从一堆http数据包中获取单个网站url?
我是网络编程的新手,所以请原谅我的任何错误。
我正在编写一个简单的嗅探器,它应该只检测用户请求的网站的 URL。我正在使用 pcap.net,并且能够捕获 http 数据包(使用 tcp 端口 80 过滤器)并从中检索数据。我不能做的是获取请求的单个 URI,这会导致许多 http 数据包到来。
例如, 1. 用户(从浏览器)请求 www.website.com 2. 许多http响应到来,其中之一是www.website.com的text/html 3. www.website.com 包含来自其他html 页面的资源,因此来自其他主机的许多其他数据包都会到来。
有没有办法忽略来自资源的数据包?我必须重建一些 tcp 会话吗?我已经在谷歌上搜索了两天,但找不到任何有用的东西,所以请帮忙。
I'm newbie in network programming so please forgive me any mistakes.
I'm writing a simple sniffer, which should detect just URLs of websites requested by the user. I'm using pcap.net and I'm able to capture http packets (with tcp port 80 filter) and retrieve data from them. What I can't do is getting a single URI for the request which caused many http packets to come.
For example,
1. a user requests (from a browser) www.website.com
2. many http responses come, one of which is text/html for www.website.com
3. www.website.com contains resources from other html pages, so many other packets from other hosts are coming.
Is there a way to ignore the packets from the resources? Do I have to make some tcp session reconstruction?

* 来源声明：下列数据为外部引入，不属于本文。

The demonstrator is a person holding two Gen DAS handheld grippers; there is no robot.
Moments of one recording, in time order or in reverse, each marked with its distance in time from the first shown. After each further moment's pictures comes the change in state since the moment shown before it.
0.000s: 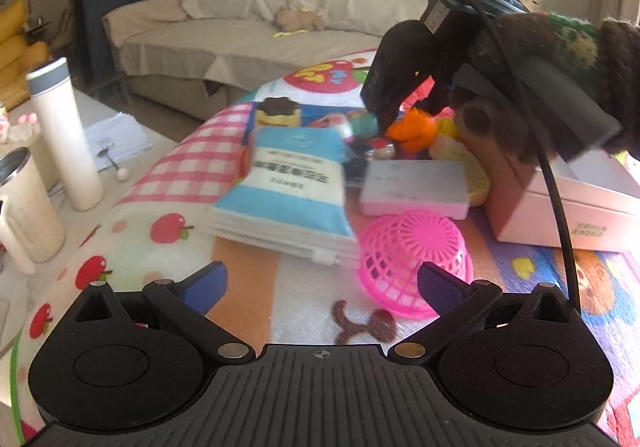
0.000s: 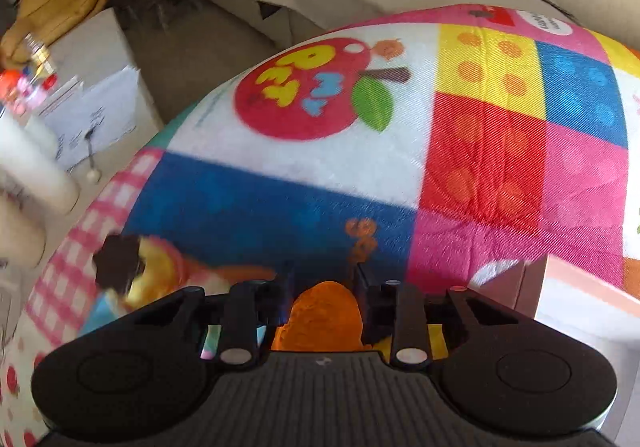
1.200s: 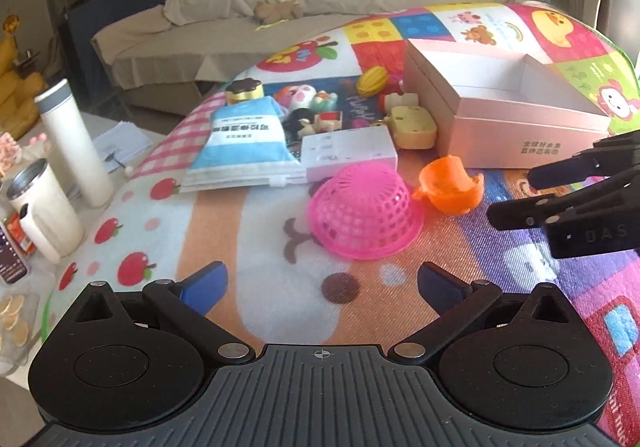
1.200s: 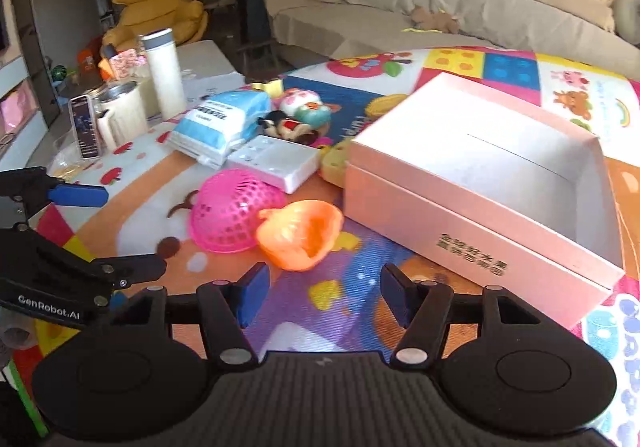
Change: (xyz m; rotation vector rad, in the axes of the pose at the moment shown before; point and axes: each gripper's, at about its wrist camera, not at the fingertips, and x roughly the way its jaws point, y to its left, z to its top) left arm -0.040 -0.045 -0.033 0.131 0.047 0.049; right arm -0.145 -0.017 -0.263 -0.128 -0.306 0.077
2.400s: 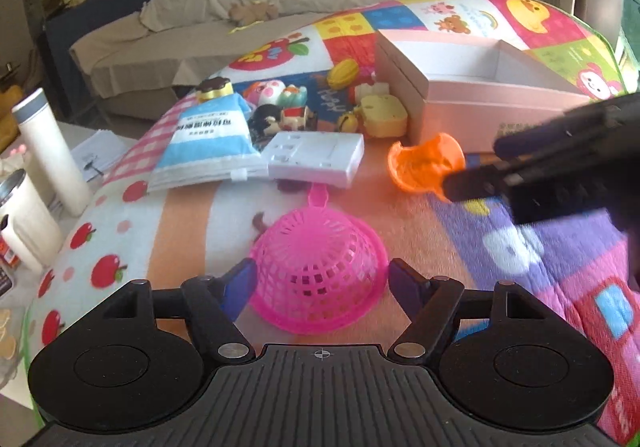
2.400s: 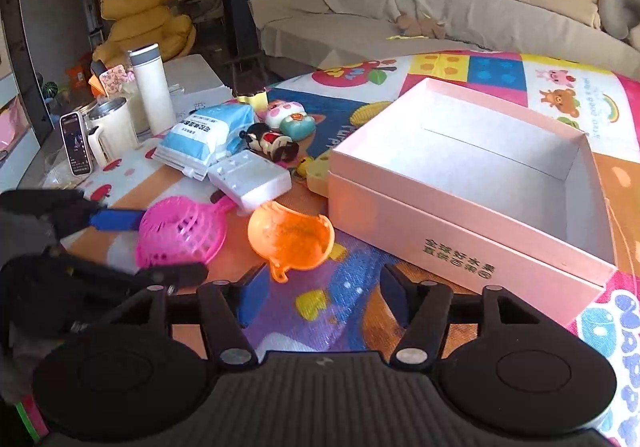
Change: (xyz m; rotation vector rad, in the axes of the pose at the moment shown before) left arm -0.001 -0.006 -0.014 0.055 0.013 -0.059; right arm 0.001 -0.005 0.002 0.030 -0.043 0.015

I've been googling for 2 days but couldn't find anything useful, so please help.
如果你对这篇内容有疑问,欢迎到本站社区发帖提问 参与讨论,获取更多帮助,或者扫码二维码加入 Web 技术交流群。
绑定邮箱获取回复消息
由于您还没有绑定你的真实邮箱,如果其他用户或者作者回复了您的评论,将不能在第一时间通知您!
发布评论
评论(1)
来自其他主机的 HTTP 响应可以被识别,因为它们可能来自不同的 IP,而不是请求发送到的 IP。
即使没有完整的 TCP 重建,您也可以通过查看 IP 和 TCP 端口来匹配 HTTP 请求和响应。
但是,如果同一 TCP 会话中有多个 HTTP 请求,则需要进行 TCP 重建以区分不同的请求和响应。
The HTTP responses from other hosts can be identified since they would probably come from different IPs, and not the IP that the request was sent to.
You can match HTTP requests and responses even without full TCP reconstruction by just looking at the IPs and TCP ports.
However, if you have multiple HTTP requests in the same TCP session, you will need to do TCP reconstruction to separate between the different requests and responses.